◆ Your goal
Type out the whole listing again exactly, pictures omitted.

◆ Given data
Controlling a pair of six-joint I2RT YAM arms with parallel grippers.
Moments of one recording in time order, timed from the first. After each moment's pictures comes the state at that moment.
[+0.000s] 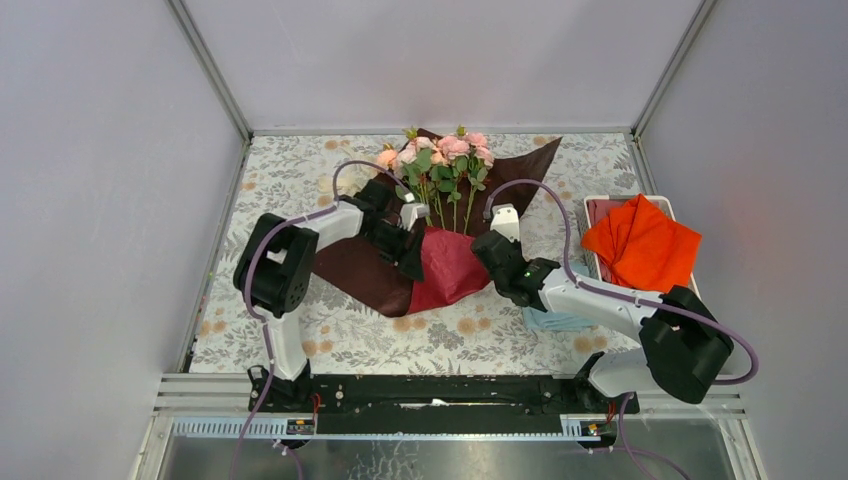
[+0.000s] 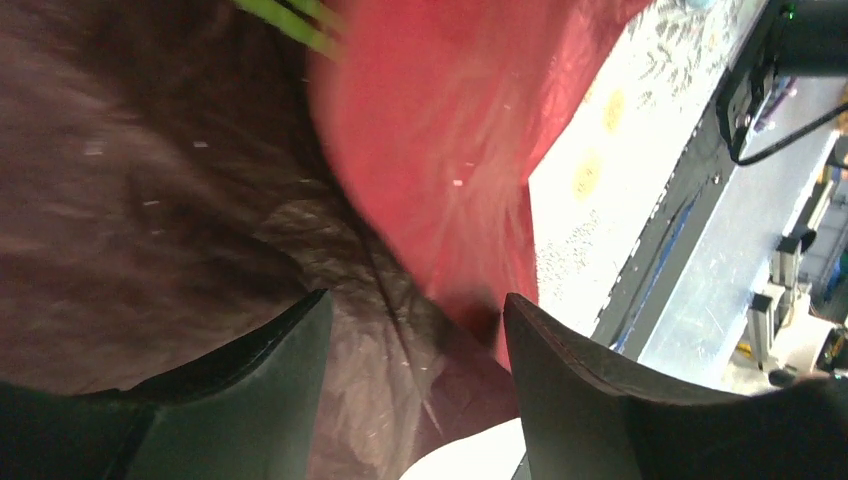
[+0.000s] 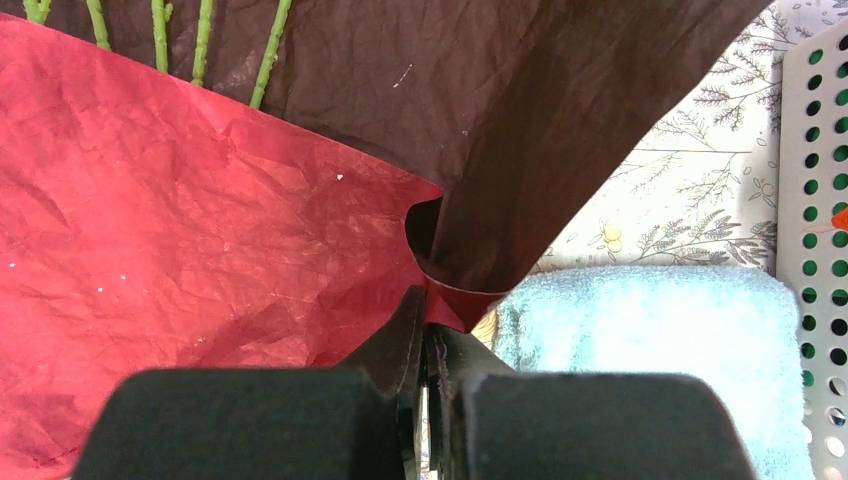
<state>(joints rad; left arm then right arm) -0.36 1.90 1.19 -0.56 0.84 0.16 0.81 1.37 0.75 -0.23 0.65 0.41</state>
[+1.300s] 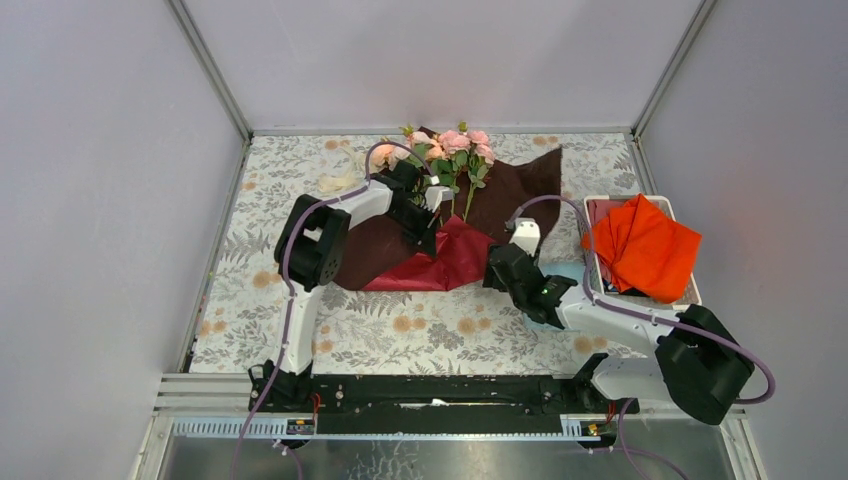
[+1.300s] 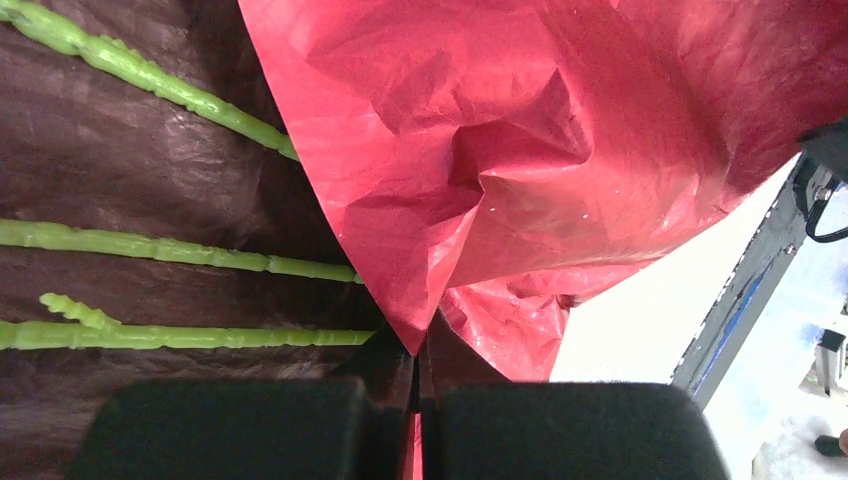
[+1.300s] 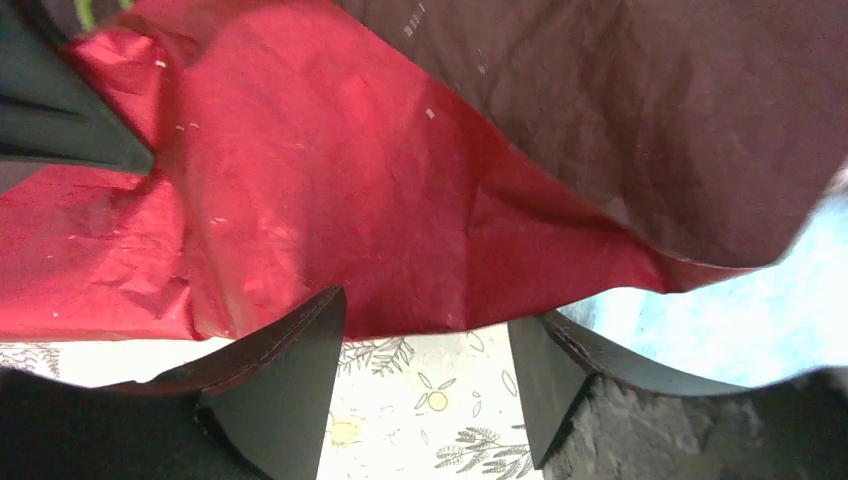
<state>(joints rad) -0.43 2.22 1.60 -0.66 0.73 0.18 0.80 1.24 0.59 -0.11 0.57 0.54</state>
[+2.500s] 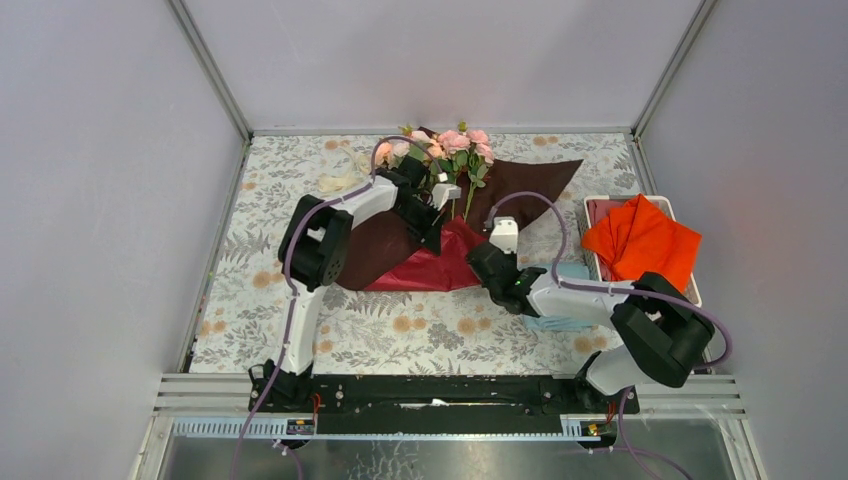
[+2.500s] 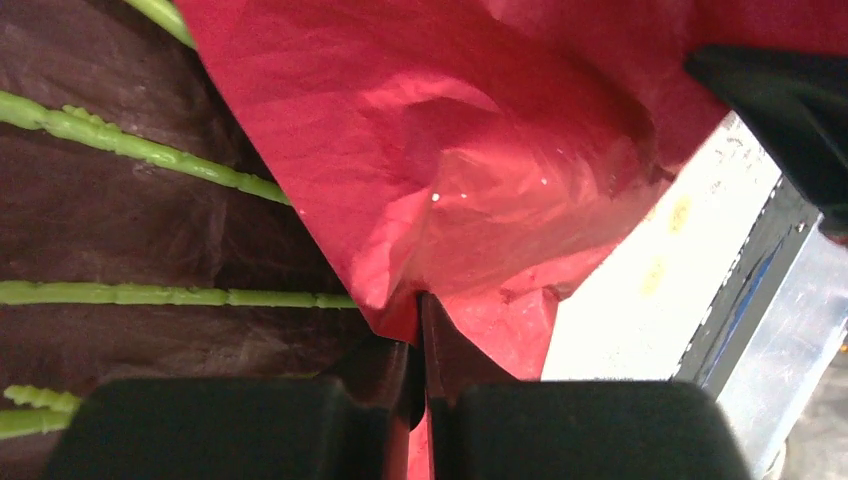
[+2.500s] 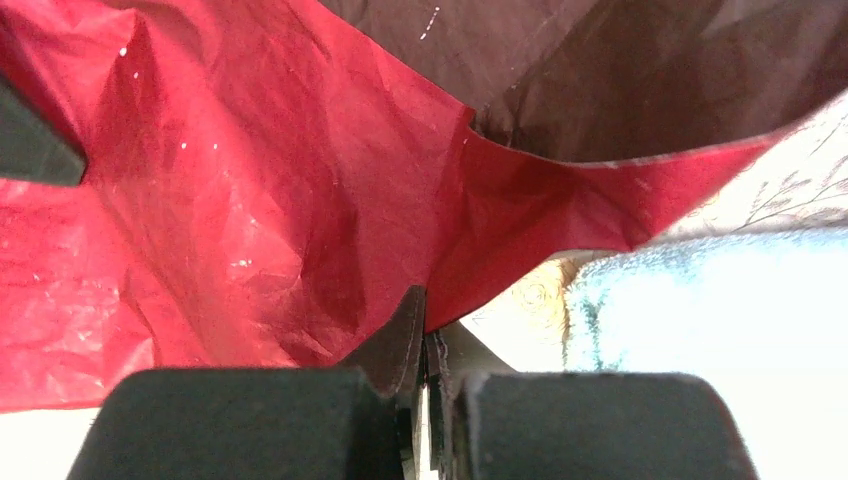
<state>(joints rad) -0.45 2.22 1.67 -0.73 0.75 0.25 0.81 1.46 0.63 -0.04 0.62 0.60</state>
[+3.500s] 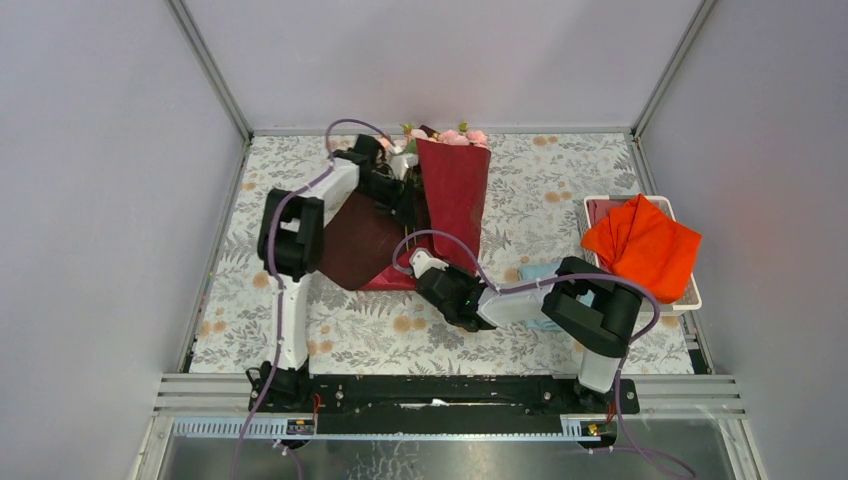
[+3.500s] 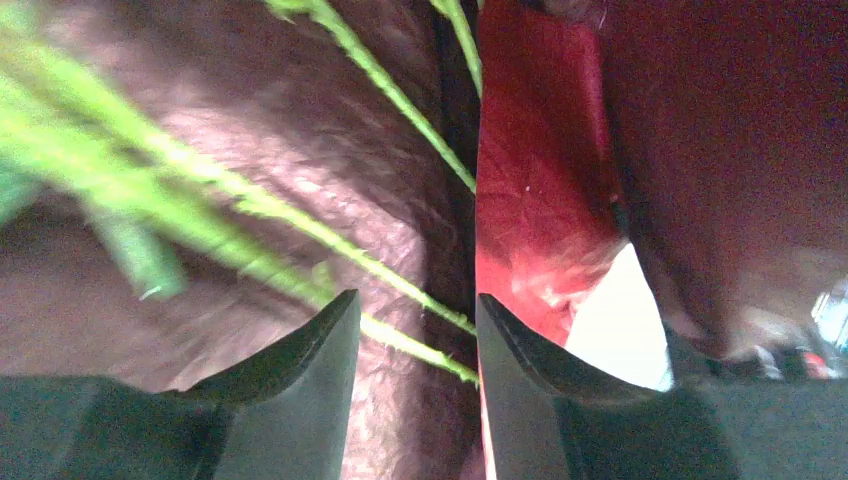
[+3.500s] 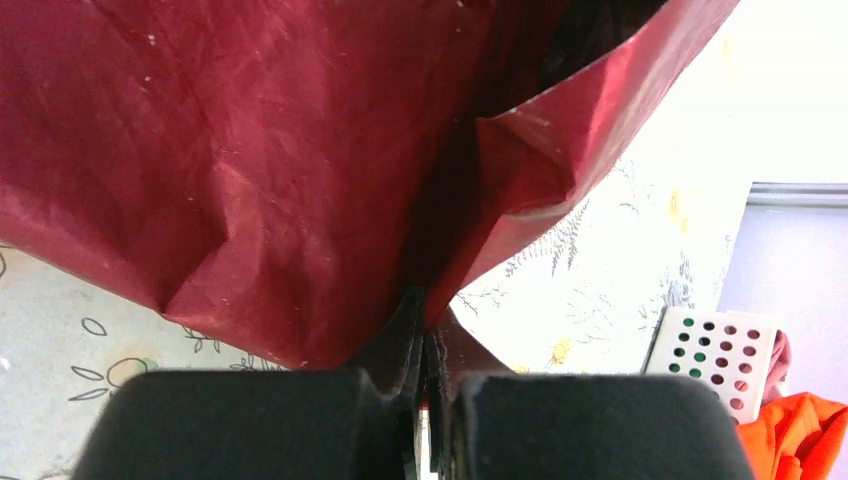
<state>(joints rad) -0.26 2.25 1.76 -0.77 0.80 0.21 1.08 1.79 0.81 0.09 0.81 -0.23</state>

◆ Output
Controlling a pair of six-joint I2RT YAM arms with parallel grippers.
Moments of one recording in time order, timed from the first. After each moment's pictures comes the state at that moment.
[+0.000s] 
[+0.000s] 
[+0.000s] 
<state>(joints rad; left arm then right arm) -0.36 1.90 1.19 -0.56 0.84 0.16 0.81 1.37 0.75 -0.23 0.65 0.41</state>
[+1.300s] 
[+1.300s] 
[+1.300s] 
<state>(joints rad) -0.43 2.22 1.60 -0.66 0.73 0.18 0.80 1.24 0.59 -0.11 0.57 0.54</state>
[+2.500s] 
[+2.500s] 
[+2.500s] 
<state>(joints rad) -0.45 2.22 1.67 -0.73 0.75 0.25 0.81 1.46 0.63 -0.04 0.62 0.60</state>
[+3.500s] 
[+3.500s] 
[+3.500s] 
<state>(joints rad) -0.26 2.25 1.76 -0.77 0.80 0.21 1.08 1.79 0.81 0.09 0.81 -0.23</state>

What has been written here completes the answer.